Why You Should Manage and Save Your Data
Having a data management plan shows a commitment to data sharing as an added objective to your research or project. Federal agencies require data management plans, and almost all of them have a data sharing policy. Many agencies have subdivisions that have additional requirements. Private funders also are beginning to implement data sharing requirements. It is important to assess the needs of the funding agency and tailor your data management plan accordingly.
Data Management Plans
Your data management plan should address the following:
- Describe your hardware architecture you will use to store your data.
- What is your plan for backups and disaster recovery? Will there be off-site copies of the data and how often will it be refreshed?
- What are the plans for handling sensitive data to ensure that regulations will be followed as appropriate for HIPAA, FERPA, Export Control Data, etc.?
- When will public access be provided?
- Describe your server platform and application/software for providing this access.
- Describe how the server will be secured?
- Are you prepared to monitor software updates, apply software patches, monitor logs for illegitimate/illegal access, and manage firewalls? If not, will someone else be responsible for hardware and software management? Who?
- Describe the resources you will commit to for long-term sustainability and scalability after the project funding has expired.
Choosing a Data Repository
Before you choose a data repository, consider the following:
- The subject(s) the repository will allow in their system.
- Your funding agencies may have a specific repository for your datasets.
- The journals in which you will be publishing may have a specific repository for your datasets or require it be in an open access repository, e.g. PLoS.
- Your scholarly society and colleagues may already be depositing datasets in a repository. Ask them.

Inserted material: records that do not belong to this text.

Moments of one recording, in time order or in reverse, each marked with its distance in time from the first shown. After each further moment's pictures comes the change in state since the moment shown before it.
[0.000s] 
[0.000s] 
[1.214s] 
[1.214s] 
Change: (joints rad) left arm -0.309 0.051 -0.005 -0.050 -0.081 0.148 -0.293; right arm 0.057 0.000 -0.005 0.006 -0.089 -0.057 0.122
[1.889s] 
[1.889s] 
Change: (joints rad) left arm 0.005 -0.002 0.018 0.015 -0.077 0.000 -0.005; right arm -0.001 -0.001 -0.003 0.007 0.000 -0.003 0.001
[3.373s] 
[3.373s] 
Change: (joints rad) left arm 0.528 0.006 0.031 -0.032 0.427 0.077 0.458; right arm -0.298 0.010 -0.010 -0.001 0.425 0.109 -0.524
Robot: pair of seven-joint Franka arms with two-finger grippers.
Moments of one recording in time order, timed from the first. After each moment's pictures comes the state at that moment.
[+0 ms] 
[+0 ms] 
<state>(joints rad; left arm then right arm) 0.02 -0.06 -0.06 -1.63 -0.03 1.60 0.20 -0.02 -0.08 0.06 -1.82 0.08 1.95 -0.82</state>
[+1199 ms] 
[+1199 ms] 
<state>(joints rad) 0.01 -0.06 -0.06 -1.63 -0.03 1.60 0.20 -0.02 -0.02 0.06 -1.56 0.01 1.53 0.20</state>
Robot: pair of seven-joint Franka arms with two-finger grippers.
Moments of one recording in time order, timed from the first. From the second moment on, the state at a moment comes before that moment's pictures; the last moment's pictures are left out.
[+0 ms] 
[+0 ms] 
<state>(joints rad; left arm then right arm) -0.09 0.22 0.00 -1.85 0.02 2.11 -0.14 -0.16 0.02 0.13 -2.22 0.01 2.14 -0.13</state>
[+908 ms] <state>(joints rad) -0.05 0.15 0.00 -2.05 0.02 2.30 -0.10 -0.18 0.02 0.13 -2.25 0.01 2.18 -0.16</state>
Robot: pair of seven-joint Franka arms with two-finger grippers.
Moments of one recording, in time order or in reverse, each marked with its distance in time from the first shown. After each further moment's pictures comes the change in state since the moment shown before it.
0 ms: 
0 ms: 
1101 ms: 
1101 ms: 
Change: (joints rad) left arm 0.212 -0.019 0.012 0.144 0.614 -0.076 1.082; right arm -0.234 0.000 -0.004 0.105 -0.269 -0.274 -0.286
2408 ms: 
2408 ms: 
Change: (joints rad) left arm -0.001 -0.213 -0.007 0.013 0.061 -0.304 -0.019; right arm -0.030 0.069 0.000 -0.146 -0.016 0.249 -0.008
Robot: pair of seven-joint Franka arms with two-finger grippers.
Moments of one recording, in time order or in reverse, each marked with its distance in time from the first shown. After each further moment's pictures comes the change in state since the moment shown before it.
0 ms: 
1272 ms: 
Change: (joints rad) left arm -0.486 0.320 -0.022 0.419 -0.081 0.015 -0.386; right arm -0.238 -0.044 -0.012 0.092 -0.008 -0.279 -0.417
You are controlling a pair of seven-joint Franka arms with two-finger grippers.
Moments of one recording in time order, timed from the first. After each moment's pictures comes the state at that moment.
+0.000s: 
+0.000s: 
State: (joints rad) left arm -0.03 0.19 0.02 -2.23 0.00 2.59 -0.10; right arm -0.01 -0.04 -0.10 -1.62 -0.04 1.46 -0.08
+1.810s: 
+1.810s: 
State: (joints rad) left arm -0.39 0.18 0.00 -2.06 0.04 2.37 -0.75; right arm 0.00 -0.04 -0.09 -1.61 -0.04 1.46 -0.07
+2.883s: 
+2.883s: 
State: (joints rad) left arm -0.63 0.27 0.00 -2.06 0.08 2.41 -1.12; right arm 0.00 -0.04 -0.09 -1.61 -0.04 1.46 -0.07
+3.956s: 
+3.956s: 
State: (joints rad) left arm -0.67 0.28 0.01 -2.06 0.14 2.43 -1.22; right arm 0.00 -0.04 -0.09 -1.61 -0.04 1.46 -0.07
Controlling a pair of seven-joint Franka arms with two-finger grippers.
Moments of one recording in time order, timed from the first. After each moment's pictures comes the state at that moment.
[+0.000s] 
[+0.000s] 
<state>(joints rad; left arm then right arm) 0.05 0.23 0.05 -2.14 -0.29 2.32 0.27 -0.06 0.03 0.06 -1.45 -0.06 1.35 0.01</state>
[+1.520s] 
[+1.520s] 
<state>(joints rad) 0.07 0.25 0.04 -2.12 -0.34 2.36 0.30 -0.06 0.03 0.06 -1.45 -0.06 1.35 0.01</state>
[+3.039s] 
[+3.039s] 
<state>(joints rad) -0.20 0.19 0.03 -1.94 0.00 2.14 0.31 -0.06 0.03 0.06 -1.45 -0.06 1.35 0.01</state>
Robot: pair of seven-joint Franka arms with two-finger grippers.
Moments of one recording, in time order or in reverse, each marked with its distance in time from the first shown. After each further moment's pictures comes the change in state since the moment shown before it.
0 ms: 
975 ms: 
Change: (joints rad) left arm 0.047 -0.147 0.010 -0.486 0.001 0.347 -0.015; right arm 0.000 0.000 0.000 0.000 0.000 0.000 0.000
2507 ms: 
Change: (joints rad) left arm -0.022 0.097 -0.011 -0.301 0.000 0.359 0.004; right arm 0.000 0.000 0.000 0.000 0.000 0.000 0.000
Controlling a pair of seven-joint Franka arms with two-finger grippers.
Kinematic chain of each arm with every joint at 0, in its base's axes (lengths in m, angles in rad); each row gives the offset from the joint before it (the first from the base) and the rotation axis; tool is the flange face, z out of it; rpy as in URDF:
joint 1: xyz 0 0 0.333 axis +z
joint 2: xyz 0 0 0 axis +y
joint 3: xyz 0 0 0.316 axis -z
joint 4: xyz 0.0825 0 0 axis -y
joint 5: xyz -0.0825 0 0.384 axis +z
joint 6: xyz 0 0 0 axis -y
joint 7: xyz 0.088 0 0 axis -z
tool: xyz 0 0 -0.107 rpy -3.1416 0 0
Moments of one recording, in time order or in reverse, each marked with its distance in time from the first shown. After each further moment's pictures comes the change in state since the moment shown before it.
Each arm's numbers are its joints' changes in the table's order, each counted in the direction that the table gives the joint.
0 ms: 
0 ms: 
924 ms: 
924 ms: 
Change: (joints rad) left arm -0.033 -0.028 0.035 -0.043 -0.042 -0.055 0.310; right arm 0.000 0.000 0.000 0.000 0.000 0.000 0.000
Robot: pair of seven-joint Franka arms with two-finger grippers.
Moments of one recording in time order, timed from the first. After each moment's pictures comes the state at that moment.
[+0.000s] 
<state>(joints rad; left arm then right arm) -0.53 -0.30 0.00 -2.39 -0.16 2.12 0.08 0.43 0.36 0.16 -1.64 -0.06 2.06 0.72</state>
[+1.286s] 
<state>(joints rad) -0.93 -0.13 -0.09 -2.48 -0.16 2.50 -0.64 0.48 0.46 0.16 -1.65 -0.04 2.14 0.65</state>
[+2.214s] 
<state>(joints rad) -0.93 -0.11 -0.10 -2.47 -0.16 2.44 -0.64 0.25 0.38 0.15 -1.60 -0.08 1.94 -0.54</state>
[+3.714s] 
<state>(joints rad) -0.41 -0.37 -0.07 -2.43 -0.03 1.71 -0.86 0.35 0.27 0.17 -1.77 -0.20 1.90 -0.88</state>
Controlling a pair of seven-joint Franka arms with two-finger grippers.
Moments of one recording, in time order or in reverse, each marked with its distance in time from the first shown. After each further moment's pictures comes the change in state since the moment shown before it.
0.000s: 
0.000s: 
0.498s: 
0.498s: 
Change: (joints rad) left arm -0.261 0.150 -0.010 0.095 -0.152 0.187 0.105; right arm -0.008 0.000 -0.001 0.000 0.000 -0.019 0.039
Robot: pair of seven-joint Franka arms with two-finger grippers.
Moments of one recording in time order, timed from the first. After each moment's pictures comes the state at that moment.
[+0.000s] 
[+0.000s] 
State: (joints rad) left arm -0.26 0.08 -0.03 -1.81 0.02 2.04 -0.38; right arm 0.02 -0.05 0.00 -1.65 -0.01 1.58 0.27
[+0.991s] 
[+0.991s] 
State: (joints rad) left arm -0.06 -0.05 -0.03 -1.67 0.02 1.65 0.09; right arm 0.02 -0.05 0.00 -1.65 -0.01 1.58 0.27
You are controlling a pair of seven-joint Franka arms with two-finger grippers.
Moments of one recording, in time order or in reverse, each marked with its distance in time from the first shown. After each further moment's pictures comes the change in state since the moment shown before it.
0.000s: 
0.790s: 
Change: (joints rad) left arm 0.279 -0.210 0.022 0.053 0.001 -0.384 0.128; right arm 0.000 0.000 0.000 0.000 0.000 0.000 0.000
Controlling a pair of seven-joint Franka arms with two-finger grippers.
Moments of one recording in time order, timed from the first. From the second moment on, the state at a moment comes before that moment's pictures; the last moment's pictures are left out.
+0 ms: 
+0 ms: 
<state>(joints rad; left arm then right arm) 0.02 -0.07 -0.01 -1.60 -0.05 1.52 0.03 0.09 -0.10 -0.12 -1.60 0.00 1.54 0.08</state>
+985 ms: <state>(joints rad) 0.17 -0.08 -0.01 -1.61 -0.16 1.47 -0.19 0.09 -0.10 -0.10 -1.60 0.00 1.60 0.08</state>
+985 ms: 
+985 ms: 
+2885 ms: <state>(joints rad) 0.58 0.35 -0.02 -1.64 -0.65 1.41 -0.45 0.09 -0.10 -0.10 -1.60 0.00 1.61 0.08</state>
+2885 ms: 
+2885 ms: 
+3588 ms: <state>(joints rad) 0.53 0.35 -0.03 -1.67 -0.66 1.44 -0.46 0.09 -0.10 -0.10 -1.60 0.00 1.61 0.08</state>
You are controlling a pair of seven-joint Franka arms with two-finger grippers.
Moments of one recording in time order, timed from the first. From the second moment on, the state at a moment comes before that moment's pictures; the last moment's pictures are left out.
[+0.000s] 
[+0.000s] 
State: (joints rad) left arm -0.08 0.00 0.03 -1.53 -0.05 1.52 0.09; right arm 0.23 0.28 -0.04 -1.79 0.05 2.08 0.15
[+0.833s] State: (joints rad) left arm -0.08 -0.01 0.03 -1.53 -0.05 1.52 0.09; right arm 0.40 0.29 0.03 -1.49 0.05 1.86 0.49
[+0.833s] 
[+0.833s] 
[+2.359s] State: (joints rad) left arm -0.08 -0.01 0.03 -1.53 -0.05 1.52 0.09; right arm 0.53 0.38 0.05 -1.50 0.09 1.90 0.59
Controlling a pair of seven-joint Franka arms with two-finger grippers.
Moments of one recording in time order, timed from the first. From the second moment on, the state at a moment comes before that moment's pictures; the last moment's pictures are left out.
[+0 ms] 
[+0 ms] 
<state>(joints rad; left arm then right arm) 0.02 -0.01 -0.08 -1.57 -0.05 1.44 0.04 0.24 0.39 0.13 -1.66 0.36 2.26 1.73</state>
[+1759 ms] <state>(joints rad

- If you were required to write a data management plan to include with your grant proposal, what did you say you about sharing your research data?
- Check out the cost for using the repository. Do you have the funding to cover it? The cost to deposit and/or the maintenance fees depends on the repository. Not all repositories will charge to deposit your research data. If it is a repository requiring membership, then either the researcher must belong or the researcher's institution must belong.
- Check to see if the repository is able to preserve (not just backing up) your datasets. Does it have the technology and policy in place for preservation to ensure your datasets will be maintained for use in the future?
- Check out the metadata and vocabulary requirements being used by the repository. This information should include enough information about how the project was conducted so that it can be replicated. Your discipline may have already developed a standard vocabulary.
- Check out what file formats are acceptable. The repository may have additional restrictions.
- Check to make sure the datasets receive persistent identifiers, PIDs to identify the dataset. A DOI is the most commonly used PID for datasets and publications. PIDs are used to link the datasets with the publications.
- Check to see if your datasets can be restricted to specific users, if it is sensitive data. Can the datasets be restricted for a specific time period?
- Does the repository provide information on how to cite data reused by others? If you are doing all the work, check to see if you receive that credit.